■ What to do: Within these records, how many lines hold "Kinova"? Give the number alone.

■ Recorded information:
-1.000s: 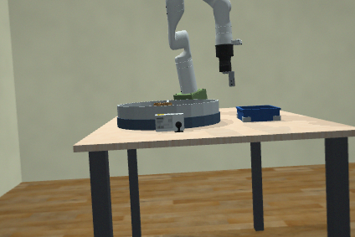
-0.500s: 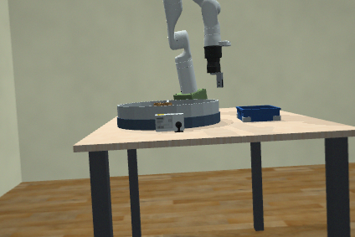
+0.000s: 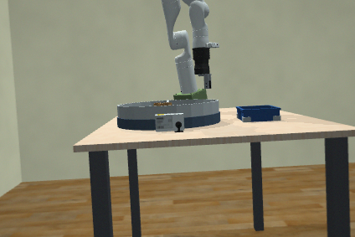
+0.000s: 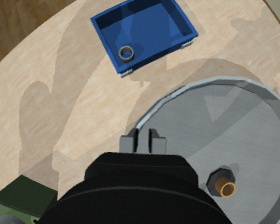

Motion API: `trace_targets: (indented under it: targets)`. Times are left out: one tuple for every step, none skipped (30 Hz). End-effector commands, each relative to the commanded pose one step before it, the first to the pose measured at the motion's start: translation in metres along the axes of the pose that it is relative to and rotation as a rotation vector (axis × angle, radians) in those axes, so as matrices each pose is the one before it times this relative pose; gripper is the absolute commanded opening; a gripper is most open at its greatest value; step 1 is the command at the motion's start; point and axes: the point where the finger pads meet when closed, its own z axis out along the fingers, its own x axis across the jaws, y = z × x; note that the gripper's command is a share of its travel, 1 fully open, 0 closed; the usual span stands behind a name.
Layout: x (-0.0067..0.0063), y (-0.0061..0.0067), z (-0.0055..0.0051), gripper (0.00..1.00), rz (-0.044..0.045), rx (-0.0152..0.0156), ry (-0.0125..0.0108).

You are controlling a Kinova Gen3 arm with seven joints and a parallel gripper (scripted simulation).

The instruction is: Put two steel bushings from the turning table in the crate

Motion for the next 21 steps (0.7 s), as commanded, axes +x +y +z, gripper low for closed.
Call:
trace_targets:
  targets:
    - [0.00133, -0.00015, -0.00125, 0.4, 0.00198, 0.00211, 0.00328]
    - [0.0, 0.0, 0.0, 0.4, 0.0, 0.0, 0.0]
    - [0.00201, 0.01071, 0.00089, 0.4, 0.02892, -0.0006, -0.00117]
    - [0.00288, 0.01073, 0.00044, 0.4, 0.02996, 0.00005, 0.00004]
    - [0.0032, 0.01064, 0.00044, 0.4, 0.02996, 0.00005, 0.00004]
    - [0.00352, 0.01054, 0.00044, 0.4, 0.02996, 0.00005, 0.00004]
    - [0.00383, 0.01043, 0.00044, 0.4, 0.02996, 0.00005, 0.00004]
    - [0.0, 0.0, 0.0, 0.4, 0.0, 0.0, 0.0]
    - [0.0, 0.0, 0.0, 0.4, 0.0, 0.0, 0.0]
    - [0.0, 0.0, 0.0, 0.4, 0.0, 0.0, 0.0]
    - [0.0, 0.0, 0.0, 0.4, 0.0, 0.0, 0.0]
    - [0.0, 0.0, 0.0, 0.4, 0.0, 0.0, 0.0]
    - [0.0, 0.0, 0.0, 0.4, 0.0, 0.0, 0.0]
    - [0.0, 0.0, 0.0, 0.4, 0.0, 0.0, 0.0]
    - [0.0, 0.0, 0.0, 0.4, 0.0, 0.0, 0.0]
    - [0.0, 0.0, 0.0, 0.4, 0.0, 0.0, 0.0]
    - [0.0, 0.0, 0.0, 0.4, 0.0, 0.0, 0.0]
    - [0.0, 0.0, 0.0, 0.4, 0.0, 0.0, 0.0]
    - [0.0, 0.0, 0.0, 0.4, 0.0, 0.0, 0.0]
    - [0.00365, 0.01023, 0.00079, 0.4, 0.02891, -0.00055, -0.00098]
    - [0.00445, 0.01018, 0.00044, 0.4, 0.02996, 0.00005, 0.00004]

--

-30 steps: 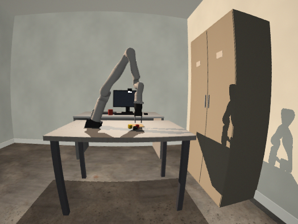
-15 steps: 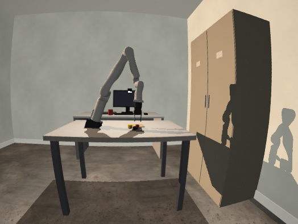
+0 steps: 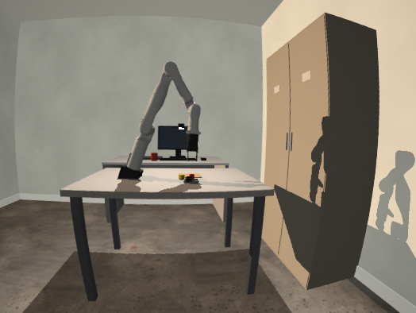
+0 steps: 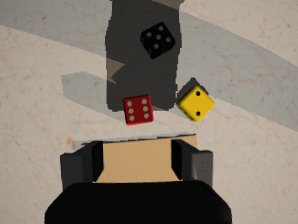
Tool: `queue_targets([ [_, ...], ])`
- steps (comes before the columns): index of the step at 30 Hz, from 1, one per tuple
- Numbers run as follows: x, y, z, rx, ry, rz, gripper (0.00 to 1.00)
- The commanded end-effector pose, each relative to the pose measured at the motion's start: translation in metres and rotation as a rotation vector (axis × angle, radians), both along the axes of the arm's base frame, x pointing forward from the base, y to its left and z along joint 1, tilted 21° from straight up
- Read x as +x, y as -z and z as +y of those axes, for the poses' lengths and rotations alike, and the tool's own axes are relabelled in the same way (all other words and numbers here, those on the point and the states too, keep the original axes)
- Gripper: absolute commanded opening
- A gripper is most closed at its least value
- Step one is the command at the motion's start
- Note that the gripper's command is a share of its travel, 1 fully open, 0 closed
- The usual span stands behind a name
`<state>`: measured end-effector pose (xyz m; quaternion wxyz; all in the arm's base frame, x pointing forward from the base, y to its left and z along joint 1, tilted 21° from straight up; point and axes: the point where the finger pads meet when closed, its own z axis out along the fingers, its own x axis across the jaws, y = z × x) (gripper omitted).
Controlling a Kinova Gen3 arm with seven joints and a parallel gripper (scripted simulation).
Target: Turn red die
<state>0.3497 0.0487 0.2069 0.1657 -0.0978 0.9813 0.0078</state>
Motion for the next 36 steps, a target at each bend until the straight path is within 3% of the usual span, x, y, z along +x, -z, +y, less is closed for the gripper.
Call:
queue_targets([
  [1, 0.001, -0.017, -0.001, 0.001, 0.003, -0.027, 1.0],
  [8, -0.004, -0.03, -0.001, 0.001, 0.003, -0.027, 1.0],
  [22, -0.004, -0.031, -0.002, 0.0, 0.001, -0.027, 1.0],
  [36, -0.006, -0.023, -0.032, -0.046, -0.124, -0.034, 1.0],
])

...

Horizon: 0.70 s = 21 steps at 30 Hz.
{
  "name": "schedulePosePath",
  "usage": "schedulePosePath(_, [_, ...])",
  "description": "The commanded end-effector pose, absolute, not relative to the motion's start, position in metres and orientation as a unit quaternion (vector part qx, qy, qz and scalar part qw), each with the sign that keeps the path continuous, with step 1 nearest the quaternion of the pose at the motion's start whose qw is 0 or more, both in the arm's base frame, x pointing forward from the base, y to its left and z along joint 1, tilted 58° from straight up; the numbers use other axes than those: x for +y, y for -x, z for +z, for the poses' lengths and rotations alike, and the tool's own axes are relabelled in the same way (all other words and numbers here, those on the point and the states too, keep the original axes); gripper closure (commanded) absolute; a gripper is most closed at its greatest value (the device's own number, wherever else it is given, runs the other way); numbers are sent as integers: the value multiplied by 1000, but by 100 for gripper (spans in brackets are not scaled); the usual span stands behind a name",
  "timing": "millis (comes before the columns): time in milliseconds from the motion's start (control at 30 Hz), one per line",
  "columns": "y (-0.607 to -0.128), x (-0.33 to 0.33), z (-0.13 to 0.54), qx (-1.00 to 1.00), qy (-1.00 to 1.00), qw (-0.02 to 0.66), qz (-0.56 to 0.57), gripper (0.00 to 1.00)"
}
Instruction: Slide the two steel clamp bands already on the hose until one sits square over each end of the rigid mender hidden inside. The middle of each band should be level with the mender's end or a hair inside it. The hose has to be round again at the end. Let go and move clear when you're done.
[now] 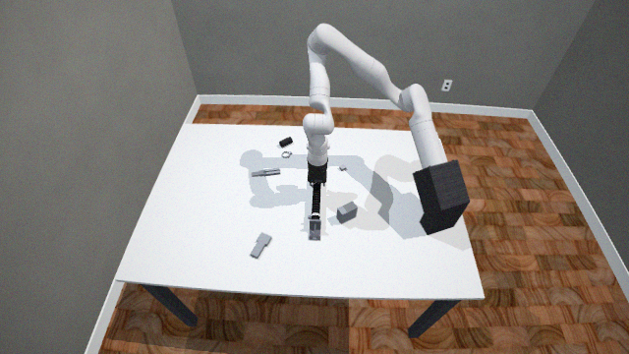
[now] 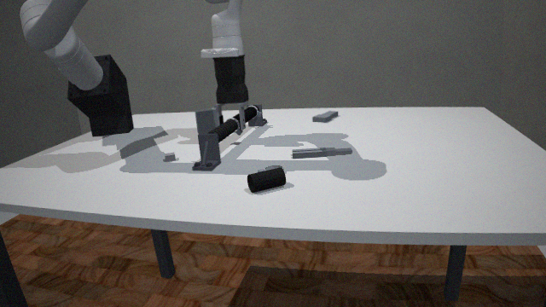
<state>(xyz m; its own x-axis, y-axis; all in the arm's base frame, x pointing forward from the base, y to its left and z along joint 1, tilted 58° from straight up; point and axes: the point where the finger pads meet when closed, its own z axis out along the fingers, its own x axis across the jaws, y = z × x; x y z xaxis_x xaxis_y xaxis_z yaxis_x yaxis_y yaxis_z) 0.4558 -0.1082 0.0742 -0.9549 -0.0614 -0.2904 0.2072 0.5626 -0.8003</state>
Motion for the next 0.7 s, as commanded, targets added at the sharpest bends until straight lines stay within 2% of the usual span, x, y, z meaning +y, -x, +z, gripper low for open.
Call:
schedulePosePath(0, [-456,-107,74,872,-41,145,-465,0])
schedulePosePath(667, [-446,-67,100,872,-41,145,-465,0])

■ Exercise answer: 2